What interests me about their dispute – and others that have gone before it – is how it spotlights our need, as the general public, to search out the truth. And to make ourselves judge and jury on the matter. 

Having starred together last summer in It Ends With Us, Lively soon after accused Baldoni of sexual harassment and of orchestrating a smear campaign against her during the film’s press tour. Baldoni responded by suing the New York Times for libel, and Lively for civil extortion and defamation. Cue some biased media reporting, and conflicting evidence being released by their legal teams, and both actors’ reputations have been significantly damaged by the dispute.  

With their accounts remaining at complete odds with each other, the question Instagram’s pundits keep coming back to is: which one of them is telling the truth? 

The reality is we’ll probably never fully know (and, obviously, it’s not actually any of our business, so I won’t speculate).  

But it makes me reflect on how, in lots of instances of conflict, the answer can be blurrier than we’d like. 

The judges and juries of Instagram rarely, if ever, offer us this kind of impartiality in their search for the truth.

So often, in disagreements and disputes, both parties’ accounts have a seed of truth in them. But as we ruminate on the event afterwards, the risk is that we re-interpret it according to our values, biases, and past experiences. That seed of truth is watered by the stories we tell ourselves, growing and morphing into something that can become hard to untangle. 

Over time, as we centre ourselves in the narrative, we become the ultimate arbiters of our truth.  

But when the stories we tell ourselves become the stories we also tell others, and we discover that our respective truths are in fundamental conflict with each other, it exposes how our perception of a situation might differ from is reality. 

Which is why, so often, we have to defer to impartial third parties to search out the ultimate truth.

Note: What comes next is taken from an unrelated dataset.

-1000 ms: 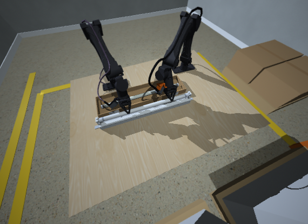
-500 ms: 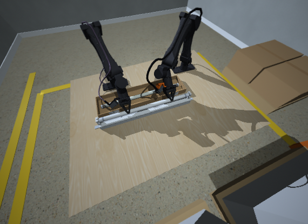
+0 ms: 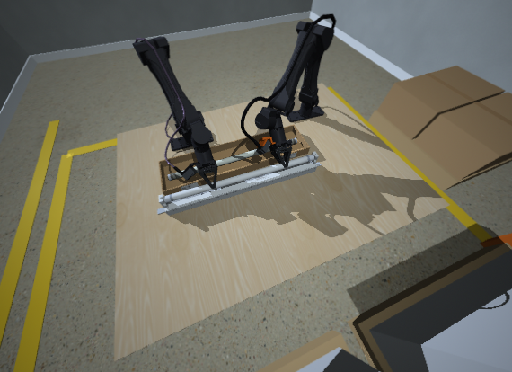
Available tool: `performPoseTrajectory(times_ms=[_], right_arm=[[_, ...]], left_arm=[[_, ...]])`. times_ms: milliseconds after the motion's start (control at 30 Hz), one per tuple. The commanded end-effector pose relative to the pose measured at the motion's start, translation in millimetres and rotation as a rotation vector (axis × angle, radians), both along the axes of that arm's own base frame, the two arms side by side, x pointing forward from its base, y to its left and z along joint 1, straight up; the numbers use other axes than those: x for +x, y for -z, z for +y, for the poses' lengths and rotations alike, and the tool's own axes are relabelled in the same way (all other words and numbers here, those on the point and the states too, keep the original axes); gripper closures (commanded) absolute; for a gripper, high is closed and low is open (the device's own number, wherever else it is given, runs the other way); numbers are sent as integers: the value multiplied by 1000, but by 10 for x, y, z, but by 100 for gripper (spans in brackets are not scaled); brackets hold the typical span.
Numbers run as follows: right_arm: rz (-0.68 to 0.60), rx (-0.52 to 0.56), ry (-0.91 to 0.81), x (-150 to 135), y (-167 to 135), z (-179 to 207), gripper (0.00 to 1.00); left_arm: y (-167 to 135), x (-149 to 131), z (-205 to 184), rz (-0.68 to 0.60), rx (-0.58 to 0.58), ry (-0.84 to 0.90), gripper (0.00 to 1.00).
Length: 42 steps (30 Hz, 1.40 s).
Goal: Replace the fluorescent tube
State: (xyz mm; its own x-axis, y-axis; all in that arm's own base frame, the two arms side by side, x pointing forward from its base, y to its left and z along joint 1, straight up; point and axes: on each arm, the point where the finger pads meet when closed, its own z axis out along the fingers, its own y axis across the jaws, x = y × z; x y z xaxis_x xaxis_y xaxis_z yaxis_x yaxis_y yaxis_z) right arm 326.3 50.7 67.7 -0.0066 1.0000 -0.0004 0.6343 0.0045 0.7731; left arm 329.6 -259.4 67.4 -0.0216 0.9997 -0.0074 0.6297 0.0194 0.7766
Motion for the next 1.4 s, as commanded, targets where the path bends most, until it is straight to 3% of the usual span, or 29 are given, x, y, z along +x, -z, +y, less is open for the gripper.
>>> performPoseTrajectory(times_ms=[0,133,300,1033,1067,1200,1367], right_arm=[[4,-29,-8,-134,52,-15,89],[-10,-31,-8,-144,65,-18,89],[24,-38,-11,-216,156,-31,89],[-15,-36,0,-182,147,-42,89],[-10,-40,-8,-214,170,-36,89],[-9,-39,-7,-216,173,-37,89],[-9,-39,-7,-216,173,-37,89]], left_arm=[[-71,-93,7,-23,14,17,89],[-62,-100,9,-40,17,15,89],[155,-159,62,3,67,15,89],[96,-129,39,-43,54,14,89],[159,-155,56,-33,68,17,51],[-49,-65,-50,-64,12,13,51],[-53,-67,-58,-62,8,15,51]])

Judges and juries who seek to understand each person’s story but who also inhabit the fuller narrative, and who can untangle the layers of interpretation we unknowingly heap onto our experiences. 

The judges and juries of Instagram rarely, if ever, offer us this kind of impartiality in their search for the truth. 

But they remind us that truth is, ultimately, found outside of ourselves. And that, in discovering the truth, we can also find the justice we’re so often longing for. 

Maybe we’re all just suckers for a bit of clickbait. But perhaps the need to make ourselves judge and jury also points to a deeper part of our humanity. We’re all seeking after truth in this world – if only we can find it.